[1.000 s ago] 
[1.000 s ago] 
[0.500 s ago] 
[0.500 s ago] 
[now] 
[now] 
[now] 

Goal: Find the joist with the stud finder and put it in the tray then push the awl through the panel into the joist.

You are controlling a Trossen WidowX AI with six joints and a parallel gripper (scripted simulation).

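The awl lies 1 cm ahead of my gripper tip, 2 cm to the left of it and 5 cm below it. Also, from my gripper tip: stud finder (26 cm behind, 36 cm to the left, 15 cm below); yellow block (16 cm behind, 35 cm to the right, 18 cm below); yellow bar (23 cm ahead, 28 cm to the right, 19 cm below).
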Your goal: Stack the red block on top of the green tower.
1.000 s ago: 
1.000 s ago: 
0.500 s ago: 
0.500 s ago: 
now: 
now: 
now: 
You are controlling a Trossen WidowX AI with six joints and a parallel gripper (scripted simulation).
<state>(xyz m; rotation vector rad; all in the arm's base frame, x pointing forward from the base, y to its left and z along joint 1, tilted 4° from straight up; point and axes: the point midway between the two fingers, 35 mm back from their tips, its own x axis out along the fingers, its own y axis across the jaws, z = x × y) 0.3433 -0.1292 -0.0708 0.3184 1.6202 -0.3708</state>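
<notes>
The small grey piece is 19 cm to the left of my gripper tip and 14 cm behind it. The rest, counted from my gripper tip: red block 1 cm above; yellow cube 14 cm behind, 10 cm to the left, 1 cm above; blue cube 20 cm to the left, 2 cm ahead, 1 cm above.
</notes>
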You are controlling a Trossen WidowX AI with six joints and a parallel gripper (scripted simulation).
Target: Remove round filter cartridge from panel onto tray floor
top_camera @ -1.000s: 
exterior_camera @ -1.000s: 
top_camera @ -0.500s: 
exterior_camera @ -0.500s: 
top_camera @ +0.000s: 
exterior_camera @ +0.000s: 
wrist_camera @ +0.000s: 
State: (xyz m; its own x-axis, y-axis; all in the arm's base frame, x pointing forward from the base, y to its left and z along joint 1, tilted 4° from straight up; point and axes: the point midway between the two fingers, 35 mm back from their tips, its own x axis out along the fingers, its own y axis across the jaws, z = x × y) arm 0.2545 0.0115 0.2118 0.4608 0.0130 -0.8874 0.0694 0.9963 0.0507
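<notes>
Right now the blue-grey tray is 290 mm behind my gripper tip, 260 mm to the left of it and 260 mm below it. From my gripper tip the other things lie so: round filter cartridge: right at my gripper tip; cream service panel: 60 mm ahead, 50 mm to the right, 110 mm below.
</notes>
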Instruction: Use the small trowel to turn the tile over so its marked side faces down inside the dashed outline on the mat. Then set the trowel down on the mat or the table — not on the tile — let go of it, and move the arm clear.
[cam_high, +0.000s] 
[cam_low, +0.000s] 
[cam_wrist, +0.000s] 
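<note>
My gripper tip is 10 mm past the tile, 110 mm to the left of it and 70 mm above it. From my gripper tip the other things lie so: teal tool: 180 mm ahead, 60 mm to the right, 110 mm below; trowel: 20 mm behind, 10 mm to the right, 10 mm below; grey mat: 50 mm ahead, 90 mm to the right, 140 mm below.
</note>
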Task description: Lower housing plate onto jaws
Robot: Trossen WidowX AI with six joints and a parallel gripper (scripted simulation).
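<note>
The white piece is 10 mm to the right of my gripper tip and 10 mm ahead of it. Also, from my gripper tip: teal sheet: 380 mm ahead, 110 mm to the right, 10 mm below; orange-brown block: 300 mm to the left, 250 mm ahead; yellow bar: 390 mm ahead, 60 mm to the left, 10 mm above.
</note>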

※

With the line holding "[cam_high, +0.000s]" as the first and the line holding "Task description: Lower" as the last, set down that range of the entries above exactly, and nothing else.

■ ANSWER TO THIS TASK:
[cam_high, +0.000s] 
[cam_low, +0.000s] 
[cam_wrist, +0.000s] 
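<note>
My gripper tip is 10 mm past the tile, 110 mm to the left of it and 70 mm above it. From my gripper tip the other things lie so: teal tool: 180 mm ahead, 60 mm to the right, 110 mm below; trowel: 20 mm behind, 10 mm to the right, 10 mm below; grey mat: 50 mm ahead, 90 mm to the right, 140 mm below.
</note>
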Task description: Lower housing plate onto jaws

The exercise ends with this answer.